Platform Nine and Three quarters (Photo credit: kani-jessy)
This is a Harry Potter blog. Hopefully by now you’ve figured out that I’m a fan of the books, but you may not understand how big of a fan I am. It seems unsurprising to some who know me and very surprising to others.
I grew up with this series. I’ve gone to every release – book and movie – since they started hosting them. I have costumes and games and t-shirts and, good Lord, pretty much everything I’ve been able to get my hands on. I have a wand (I wish it worked). I have a spare wand. This has been a huge part of my life since I was nine years old.
Needless to say, I like the series. So, it’s a little surprising how hesitant I am to start this project.
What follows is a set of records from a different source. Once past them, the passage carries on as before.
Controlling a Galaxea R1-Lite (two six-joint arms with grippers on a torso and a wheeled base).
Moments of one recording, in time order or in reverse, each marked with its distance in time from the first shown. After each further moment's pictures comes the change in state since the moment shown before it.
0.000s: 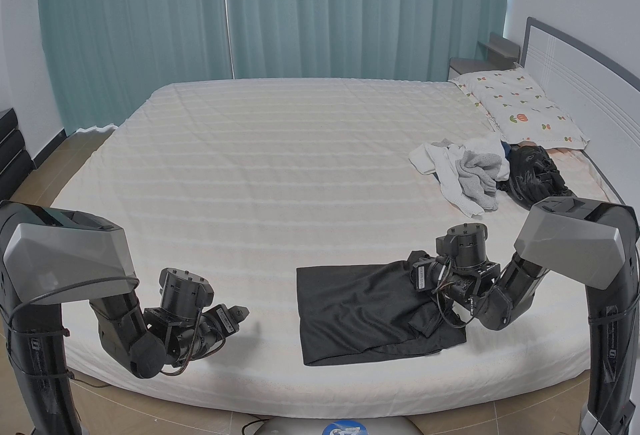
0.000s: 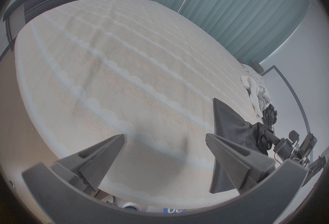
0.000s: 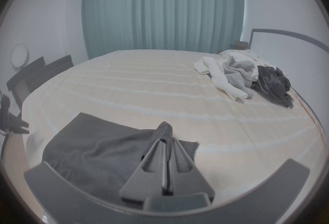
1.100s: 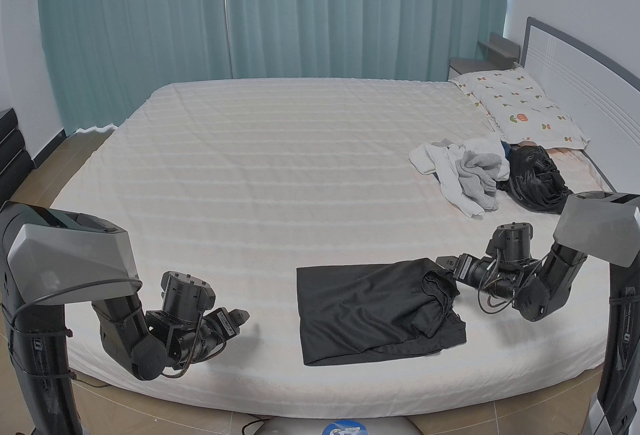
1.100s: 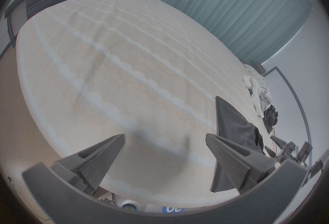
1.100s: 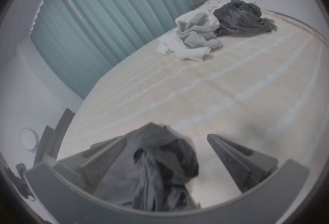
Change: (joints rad) left arm -0.005 0.013 0.007 0.000 -0.002 -0.024; right arm -0.205 -0.052 0.132 -0.008 0.264 0.471
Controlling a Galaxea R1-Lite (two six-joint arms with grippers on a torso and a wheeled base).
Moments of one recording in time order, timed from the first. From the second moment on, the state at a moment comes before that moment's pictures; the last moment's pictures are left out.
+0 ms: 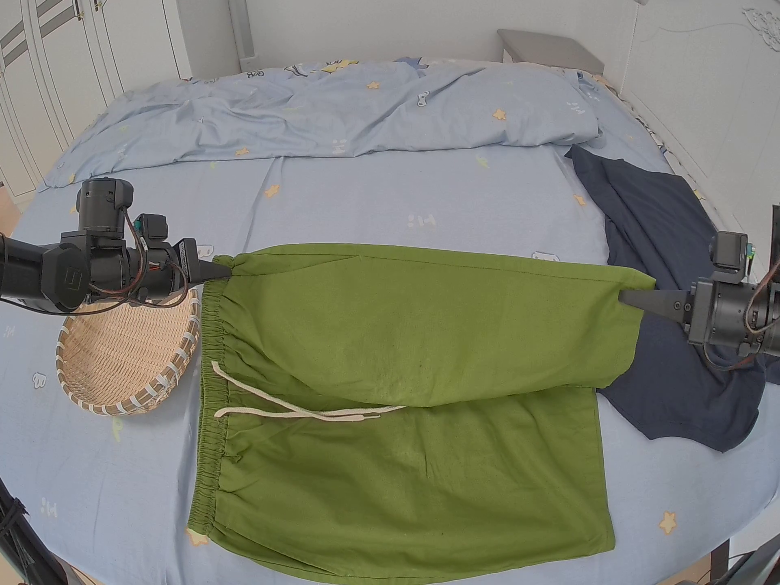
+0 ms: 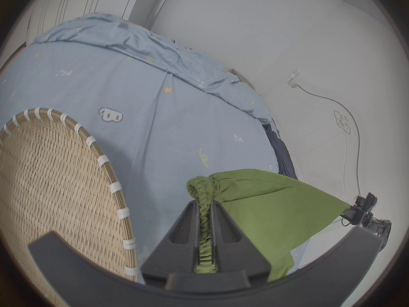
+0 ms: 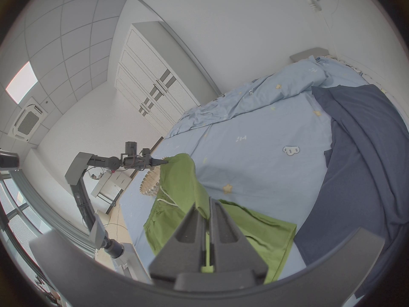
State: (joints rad) left arm 0.01 1.89 -1.22 -0.15 -0.53 -0.28; right arm 0.19 1.38 -0.74 -0.29 0.59 0.21
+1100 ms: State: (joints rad) left arm 0.04 2.05 -1.21 -0.51 -0.51 -0.34; right arm 0.10 2.01 -1.43 -0.24 0.59 0.18
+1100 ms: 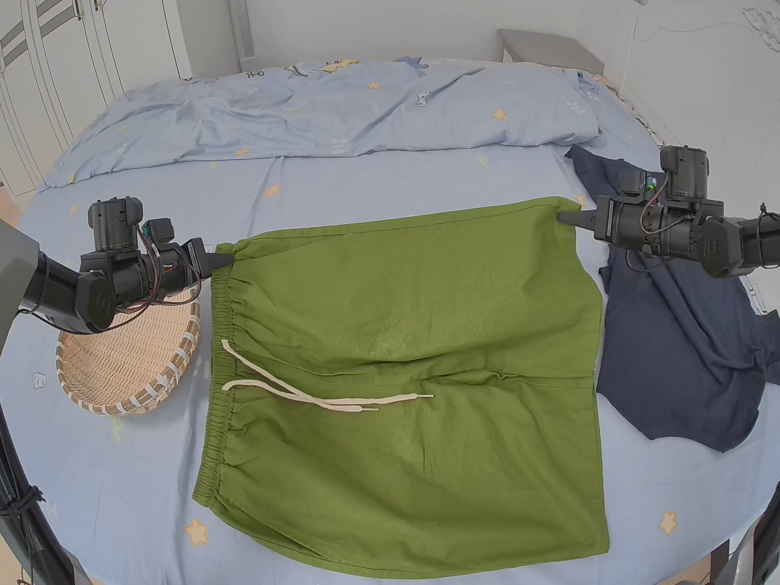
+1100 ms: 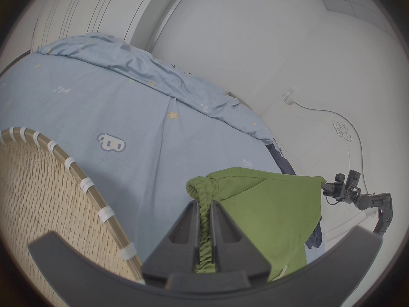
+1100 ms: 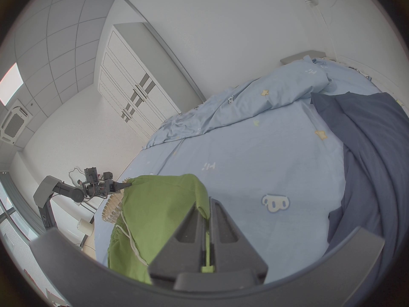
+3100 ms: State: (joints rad) left arm -0.03 2.00 -1.20 -0.57 -0.39 -0.34; right arm 0.09 2.11 -1.63 0.02 0.38 0.14
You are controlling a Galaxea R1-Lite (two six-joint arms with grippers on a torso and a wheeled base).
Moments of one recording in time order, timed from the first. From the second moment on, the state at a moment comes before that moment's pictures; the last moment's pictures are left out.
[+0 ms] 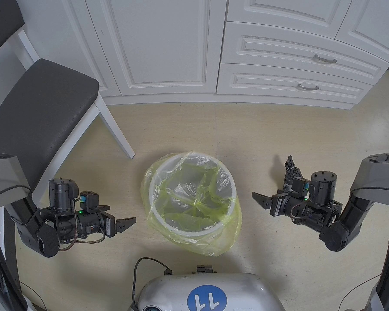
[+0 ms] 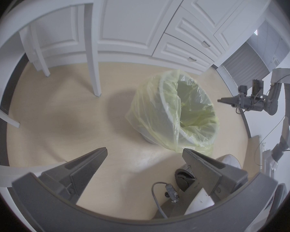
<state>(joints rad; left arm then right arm) -0.15 2.04 -0.45 -1.03 -0.36 0.06 0.34 2.18 -0.57 -1.32 0.10 0.24</state>
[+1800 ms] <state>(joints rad) -0.19 2.08 -0.19 -1.53 -0.06 -0.06 0.27 2.64 -1.05 -1.20 0.40 0.43</state>
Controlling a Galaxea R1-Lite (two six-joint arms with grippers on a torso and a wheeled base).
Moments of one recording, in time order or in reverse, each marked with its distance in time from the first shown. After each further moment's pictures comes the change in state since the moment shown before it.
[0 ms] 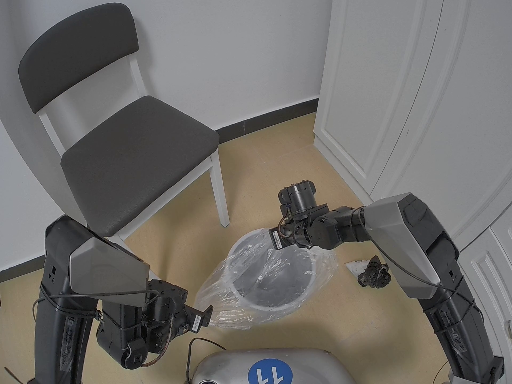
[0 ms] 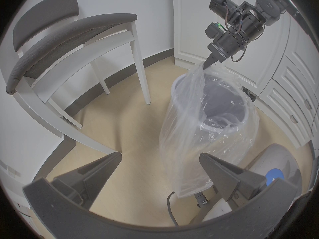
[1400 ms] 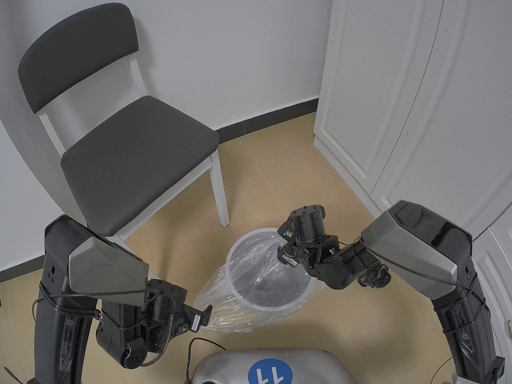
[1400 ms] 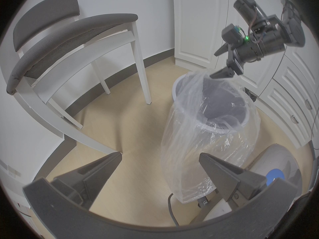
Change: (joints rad) left arm 0.003 -0.002 0.000 0.000 0.001 0.001; right arm 0.045 -0.116 0.539 -0.645 -0.242 -0.593
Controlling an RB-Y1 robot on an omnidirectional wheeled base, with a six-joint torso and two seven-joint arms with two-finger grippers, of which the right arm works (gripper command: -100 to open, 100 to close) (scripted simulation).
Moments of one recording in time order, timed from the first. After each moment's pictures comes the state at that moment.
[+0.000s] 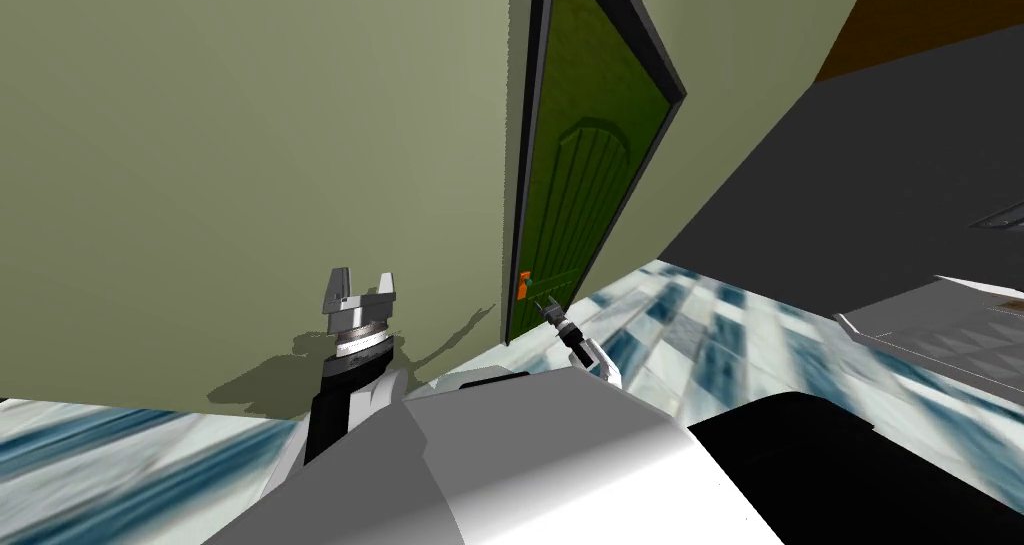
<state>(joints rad) 0.24 -0.32 -0.01 -1.45 0.58 -0.55 0.67</state>
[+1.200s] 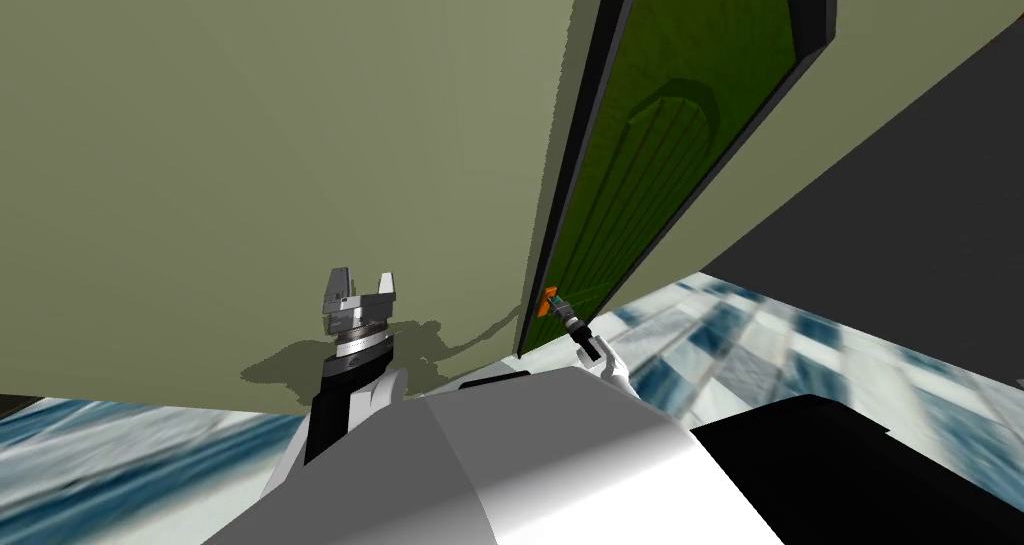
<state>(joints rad) 0.17 -0.36 -0.11 -1.30 0.54 -0.59 0.70</state>
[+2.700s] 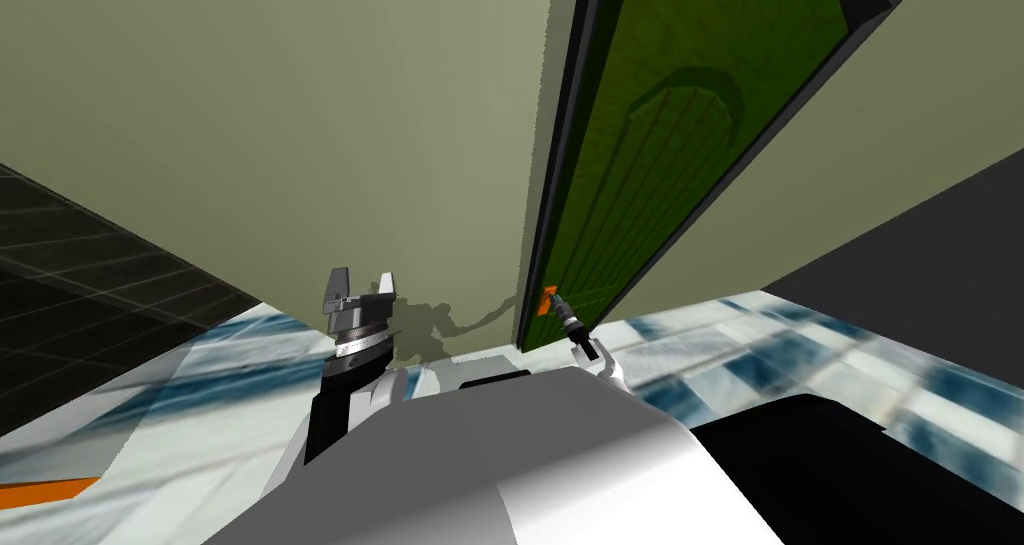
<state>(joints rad) 0.18 -0.34 -0.06 -1.33 0.24 -0.57 0.47</state>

It’s been a while since I last read all the books cover-to-cover, first book to last. The last time I picked up Sorcerer’s Stone was before the last book came out, which when I did my last re-read. There wasn’t enough time to read all the books before the final movie since I was working insane hours before the seventh movie and I was in the U.K. for the eighth. That means it’s been five years.
Five years. I haven’t read the books that I claim to be obsessed with in half a decade. That’s absolutely insane.
I feel like someone ready to go back to summer camp. What if it’s not as good as I remember? What if I don’t like anyone anymore or they don’t like me? Most importantly, what if everything that’s happened to me since the last time I was there makes it… less so? Less magical. Less special. Less… mine.
I’ve watched the movies much more often than I’ve read the books. After all, they air on ABC family at every imaginable opportunity (Christmas? HP marathon! Halloween? Marathon! Fourth of July? Why the hell not; the war was against the British). I remember the plot and I remember the characters, but I’m afraid I might not like the books as much as I did the first time I picked them up, or the last time, for that matter.
Graduation had just passed by when I’d read the last new Harry Potter book. I’ve gone through some schooling and more working, making and losing friends, happy times and hard times. I’ve lived and I’ve changed, but I hope I haven’t changed too much.
I suppose we’ll see as I continue reading. I often over think things and freak myself out, so it’s probably that. I really hope it’s that.
Are you ever nervous about going back to something you grew up loving? Or something you haven’t seen in a while?